An Evaluation of Key-value Stores in Scientific Applications
Date
Authors
Journal Title
Journal ISSN
Volume Title
Publisher
Abstract
Big data analytics is a rapidly evolving multidisciplinary field that involves the use of computing capacity, tools, techniques, and theories to solve scientific and engineering problems. With the big data boom, scientific applications now have to analyze huge volumes of data. NoSQL databases are gaining popularity for these type of applications due to their scalability and flexibility. There are various types of NoSQL databases available in the market today, including key-value databases. Key-value databases are the simplest NoSQL databases where every single item is stored as a key-value pair. In-memory key-value stores are specialized key-value databases that maintain data in main memory instead of the disk. Hence, they are well-suited for applications having high-frequencies of alternating read and write cycles.

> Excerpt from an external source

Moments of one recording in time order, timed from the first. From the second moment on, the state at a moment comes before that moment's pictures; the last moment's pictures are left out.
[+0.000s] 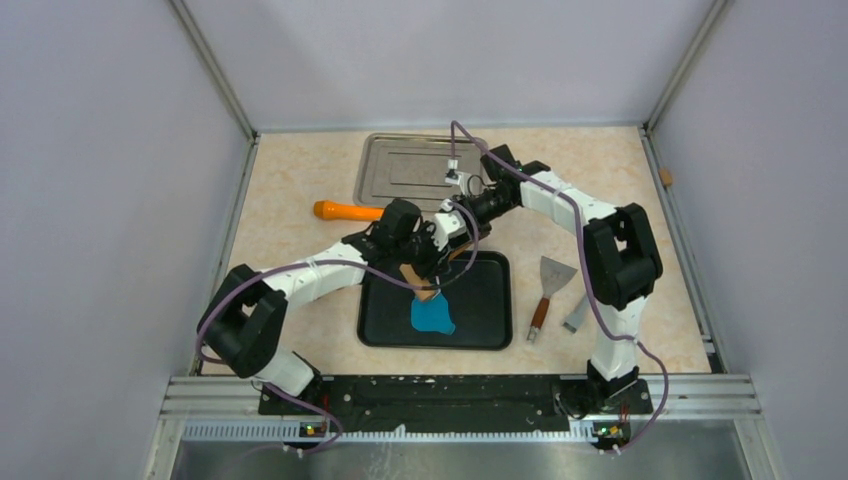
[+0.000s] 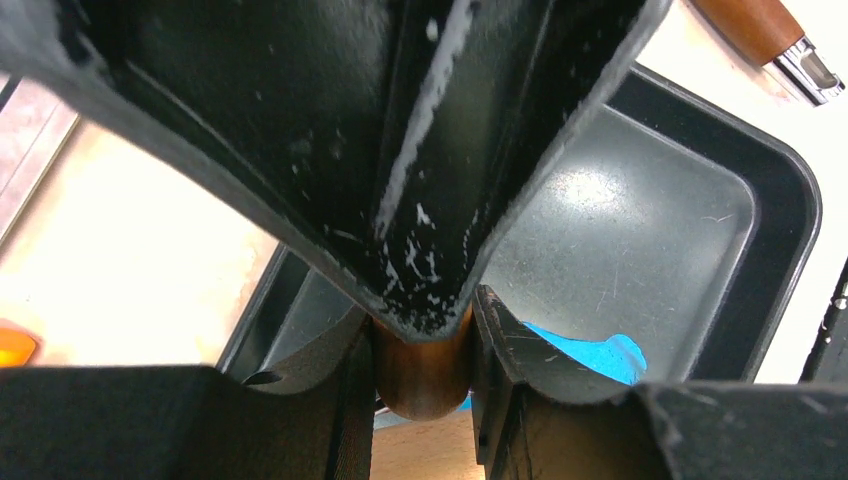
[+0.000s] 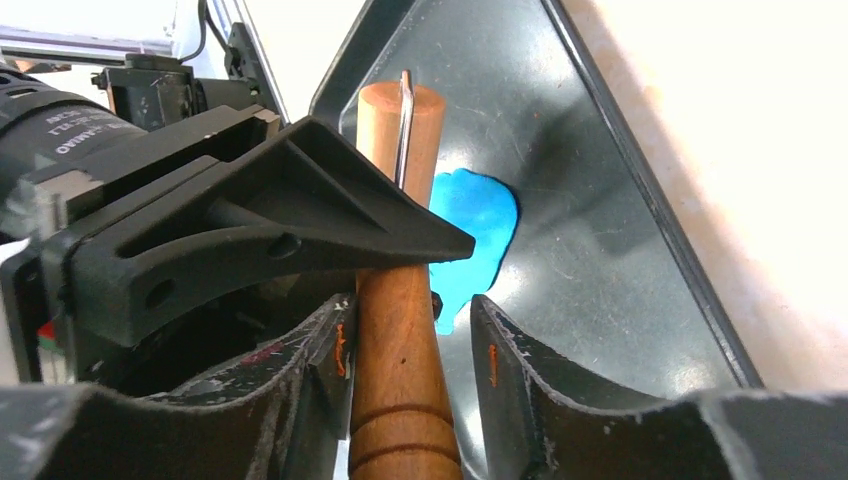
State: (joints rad) left arm -0.68 1.52 0.91 -0.08 0.41 0.23; right arm 0.48 1.95 1.52 -0.75 -0.93 -0.02
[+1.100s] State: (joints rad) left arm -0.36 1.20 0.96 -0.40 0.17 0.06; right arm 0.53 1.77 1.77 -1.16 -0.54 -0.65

The focus of this thesis is to analyze popular in-memory key-value stores and compare their performance. We have performed the comparisons based on parameters like in-memory caching support, supported programming languages, scalability, and utilization from parallel applications. Based on the initial comparisons, we evaluated two key-value stores in detail, namely Memcached and Redis. To perform extensive analysis of these two data stores, a set of micro-benchmarks have been developed and evaluated for both Memcached and Redis. Tests were performed to evaluate the scalability, responsiveness and data load handling capacity and Redis outperformed Memcached in all test cases.

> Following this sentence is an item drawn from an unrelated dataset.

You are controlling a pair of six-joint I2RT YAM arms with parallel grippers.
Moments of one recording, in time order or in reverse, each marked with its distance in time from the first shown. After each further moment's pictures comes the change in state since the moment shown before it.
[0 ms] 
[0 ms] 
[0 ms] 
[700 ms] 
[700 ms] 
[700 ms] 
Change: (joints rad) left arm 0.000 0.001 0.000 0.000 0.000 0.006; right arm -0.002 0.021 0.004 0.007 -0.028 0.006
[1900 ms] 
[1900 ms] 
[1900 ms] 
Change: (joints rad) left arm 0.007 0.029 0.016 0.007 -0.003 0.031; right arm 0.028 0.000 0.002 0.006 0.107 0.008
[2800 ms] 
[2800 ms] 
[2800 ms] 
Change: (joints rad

To further analyze the in-memory caching ability of Redis, we integrated it as a caching layer into an air quality simulation based on Hadoop MapReduce which calculates the eight-hour rolling average of ozone concentration at various sites in Houston, TX. Our aim was to compare the performance of the original air-quality application that uses the disk for data storage, to our application that uses in-memory caching. Initial results show that there is no performance gain achieved by integrating Redis as a caching layer. Further optimizations and configurations of the code is reserved for future work.